- _Exercise requirements_:
For the string "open", work out how many lines of the data contain it and give that number with nothing added.

══ Dataset section ══

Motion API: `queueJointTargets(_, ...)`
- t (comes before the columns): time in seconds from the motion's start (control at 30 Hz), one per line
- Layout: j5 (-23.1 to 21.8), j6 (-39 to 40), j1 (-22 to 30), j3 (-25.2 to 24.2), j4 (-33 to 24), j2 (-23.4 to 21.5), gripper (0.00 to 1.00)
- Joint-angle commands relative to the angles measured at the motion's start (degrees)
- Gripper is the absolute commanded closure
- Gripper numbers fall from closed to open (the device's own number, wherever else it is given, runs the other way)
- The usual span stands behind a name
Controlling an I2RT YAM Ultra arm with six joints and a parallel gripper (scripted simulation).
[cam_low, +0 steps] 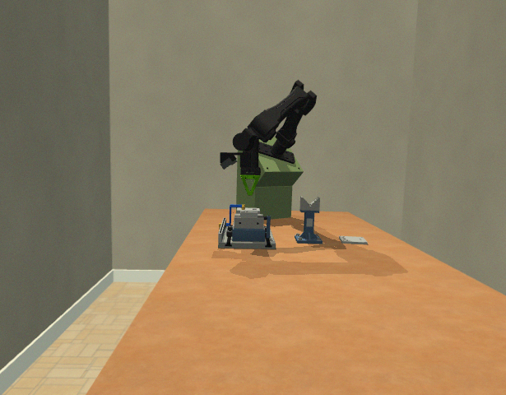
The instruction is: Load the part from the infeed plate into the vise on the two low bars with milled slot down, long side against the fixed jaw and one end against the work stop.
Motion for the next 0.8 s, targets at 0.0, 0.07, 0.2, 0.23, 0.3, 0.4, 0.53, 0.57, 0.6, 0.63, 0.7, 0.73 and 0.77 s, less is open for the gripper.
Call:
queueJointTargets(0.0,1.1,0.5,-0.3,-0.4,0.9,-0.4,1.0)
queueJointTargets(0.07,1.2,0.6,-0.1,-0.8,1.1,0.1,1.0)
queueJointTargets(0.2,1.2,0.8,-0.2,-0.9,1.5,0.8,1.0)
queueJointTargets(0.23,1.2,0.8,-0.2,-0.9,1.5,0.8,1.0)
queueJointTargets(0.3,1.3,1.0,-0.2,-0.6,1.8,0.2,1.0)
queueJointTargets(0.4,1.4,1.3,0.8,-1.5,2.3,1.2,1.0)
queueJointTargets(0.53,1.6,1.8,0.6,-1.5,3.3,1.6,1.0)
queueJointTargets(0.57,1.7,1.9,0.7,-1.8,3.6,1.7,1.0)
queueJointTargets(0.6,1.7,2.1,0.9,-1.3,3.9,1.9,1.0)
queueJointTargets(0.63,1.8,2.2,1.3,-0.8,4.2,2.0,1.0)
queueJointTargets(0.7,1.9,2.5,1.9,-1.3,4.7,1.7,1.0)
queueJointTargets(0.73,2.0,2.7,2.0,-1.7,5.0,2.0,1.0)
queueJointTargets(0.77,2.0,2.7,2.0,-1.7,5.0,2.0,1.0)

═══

- _Worked solution_:
2